> _Work to complete_
The entire listing below must be written out word for word.

═════ Information supplied

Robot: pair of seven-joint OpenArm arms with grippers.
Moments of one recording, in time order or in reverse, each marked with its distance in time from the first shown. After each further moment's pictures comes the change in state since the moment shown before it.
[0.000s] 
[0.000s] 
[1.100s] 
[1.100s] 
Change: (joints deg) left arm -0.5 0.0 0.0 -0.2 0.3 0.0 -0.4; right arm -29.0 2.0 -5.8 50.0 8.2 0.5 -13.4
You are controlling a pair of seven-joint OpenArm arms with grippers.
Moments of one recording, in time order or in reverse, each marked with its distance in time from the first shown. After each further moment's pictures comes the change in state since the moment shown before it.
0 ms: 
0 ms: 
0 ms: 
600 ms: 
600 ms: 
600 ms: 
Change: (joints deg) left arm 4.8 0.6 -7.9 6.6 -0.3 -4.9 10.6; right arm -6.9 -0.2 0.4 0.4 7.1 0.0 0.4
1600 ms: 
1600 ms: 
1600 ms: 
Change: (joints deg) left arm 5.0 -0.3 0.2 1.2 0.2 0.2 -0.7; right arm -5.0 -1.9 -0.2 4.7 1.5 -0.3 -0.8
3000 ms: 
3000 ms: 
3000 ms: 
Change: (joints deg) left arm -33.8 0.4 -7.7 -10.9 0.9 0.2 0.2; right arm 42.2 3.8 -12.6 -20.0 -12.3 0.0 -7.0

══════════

> _Answer section_
Robot: pair of seven-joint OpenArm arms with grippers.
Moments of one recording, in time order or in reverse, each marked with its distance in time from the first shown. After each further moment's pictures comes the change in state since the moment shown before it.
[0.000s] 
[0.000s] 
[1.100s] 
[1.100s] 
Change: (joints deg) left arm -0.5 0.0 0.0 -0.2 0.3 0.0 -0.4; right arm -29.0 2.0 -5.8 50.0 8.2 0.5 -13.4
You are controlling a pair of seven-joint OpenArm arms with grippers.
Moments of one recording, in time order or in reverse, each marked with its distance in time from the first shown. After each further moment's pictures comes the change in state since the moment shown before it.
0 ms: 
0 ms: 
0 ms: 
600 ms: 
600 ms: 
600 ms: 
Change: (joints deg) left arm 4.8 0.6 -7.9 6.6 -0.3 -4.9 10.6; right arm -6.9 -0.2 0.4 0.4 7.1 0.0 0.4
1600 ms: 
1600 ms: 
1600 ms: 
Change: (joints deg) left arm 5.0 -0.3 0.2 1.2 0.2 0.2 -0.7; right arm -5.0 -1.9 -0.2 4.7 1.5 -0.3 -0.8
3000 ms: 
3000 ms: 
3000 ms: 
Change: (joints deg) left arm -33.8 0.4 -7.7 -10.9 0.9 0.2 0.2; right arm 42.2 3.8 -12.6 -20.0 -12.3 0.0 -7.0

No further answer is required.